The U.S. Food and Drug Administration is warning health care professionals and patients that reports of confusion between the antidepressant Brintellix and anti-blood clotting medication Brilinta have resulted in the wrong medication being prescribed or dispensed. We have determined that the main reason for the confusion between these two medications is the similarity of their brand (proprietary) names. None of the reports indicates that a patient ingested the wrong medication; however, reports of prescribing and dispensing errors continue. As a result, we are alerting the public about this safety issue.
Health care professionals can reduce the risk of name confusion by including the generic (established) name of the medication, in addition to the brand name, and the indication for use when prescribing these medications. Patients should check their prescriptions to ensure that the correct medication was dispensed.
Brintellix (vortioxetine) is used to treat a certain type of depression called major depressive disorder (MDD) in adults. It is in a class of antidepressants called selective serotonin reuptake inhibitors (SSRIs) that work by affecting chemicals in the brain that may become unbalanced. Brintellix is a tear-shaped tablet stamped with "TL" on one side of the tablet and a number that indicates the tablet strength on the other side. It varies in color depending upon the strength prescribed.
Brilinta (ticagrelor) is an antiplatelet, anti-blood clotting medication used to lower the risk of having another heart attack, or dying from a heart problem after a heart attack or severe chest pain. It works by keeping the platelets in the blood from sticking together, thereby preventing blood clots that can occur with certain heart conditions. Brilinta is a round, yellow tablet with a "90" above a "T" stamped on one side.

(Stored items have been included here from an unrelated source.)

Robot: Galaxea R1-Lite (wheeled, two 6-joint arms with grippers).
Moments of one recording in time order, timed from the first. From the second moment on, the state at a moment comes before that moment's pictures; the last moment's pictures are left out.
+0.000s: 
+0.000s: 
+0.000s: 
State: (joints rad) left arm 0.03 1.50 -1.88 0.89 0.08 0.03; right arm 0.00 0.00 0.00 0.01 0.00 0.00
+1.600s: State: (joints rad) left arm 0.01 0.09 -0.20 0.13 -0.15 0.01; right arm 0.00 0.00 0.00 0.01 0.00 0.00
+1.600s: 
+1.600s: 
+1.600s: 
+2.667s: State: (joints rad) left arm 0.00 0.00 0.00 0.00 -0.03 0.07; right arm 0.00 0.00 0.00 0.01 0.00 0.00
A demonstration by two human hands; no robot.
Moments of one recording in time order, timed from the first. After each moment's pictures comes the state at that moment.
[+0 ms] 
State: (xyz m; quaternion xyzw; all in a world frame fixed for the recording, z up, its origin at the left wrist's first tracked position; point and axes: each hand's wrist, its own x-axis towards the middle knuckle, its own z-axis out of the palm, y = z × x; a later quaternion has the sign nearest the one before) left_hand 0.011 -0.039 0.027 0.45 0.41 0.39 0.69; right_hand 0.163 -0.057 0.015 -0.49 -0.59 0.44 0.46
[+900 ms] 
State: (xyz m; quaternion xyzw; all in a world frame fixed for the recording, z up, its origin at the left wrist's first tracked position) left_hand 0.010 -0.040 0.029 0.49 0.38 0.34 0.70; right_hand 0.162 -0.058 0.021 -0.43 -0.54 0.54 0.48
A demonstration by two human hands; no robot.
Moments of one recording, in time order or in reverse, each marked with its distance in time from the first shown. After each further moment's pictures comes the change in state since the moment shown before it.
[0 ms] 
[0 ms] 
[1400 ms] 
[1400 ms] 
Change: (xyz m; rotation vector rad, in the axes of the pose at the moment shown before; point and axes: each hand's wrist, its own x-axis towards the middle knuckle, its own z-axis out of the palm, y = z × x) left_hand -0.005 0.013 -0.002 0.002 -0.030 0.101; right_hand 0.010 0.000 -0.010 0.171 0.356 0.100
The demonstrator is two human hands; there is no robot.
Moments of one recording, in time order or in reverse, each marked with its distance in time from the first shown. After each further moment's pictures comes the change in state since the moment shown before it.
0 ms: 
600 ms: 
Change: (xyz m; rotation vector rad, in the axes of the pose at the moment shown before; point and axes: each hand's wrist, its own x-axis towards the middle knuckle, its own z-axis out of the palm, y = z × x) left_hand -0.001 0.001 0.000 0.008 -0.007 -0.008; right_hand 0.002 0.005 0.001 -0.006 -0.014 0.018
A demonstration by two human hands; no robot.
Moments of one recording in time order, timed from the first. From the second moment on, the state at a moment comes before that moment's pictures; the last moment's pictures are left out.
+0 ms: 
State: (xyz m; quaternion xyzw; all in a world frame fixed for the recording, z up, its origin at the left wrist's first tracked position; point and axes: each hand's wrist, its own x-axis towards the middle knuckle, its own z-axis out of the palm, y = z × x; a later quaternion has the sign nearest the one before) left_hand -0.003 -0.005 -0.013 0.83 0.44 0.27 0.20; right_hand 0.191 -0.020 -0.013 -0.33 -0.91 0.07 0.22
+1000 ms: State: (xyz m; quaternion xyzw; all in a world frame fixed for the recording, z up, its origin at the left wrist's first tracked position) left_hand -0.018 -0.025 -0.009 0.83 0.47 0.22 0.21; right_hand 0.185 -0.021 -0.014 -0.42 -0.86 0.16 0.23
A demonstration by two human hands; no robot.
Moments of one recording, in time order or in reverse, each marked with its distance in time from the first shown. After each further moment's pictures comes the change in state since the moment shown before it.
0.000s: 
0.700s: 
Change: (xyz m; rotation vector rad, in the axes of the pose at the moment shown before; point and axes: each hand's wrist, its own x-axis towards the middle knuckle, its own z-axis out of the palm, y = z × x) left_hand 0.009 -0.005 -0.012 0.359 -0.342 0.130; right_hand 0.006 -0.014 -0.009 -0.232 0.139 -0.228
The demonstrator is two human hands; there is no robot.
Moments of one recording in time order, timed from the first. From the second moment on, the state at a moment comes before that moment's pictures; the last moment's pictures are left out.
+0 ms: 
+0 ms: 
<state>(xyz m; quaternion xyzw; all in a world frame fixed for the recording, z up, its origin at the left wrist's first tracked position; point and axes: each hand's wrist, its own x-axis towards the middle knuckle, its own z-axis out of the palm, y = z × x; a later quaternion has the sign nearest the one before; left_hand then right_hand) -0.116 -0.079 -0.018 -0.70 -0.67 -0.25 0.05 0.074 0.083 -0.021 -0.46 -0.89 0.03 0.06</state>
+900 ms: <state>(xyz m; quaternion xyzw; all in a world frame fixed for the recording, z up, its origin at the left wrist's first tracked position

As of June 2015, FDA has received 50 reports of medication error cases describing brand name confusion with Brintellix and Brilinta. Most of the cases reported concerns that similarities in the sound, look, or both sound and look of the two brand names could cause confusion for prescribers and pharmacists. Some cases resulted in the wrong medication being dispensed to a patient. In one case, a pharmacist misinterpreted Brintellix as Brilinta and did not dispense any medication because the patient had a contraindication to blood thinners.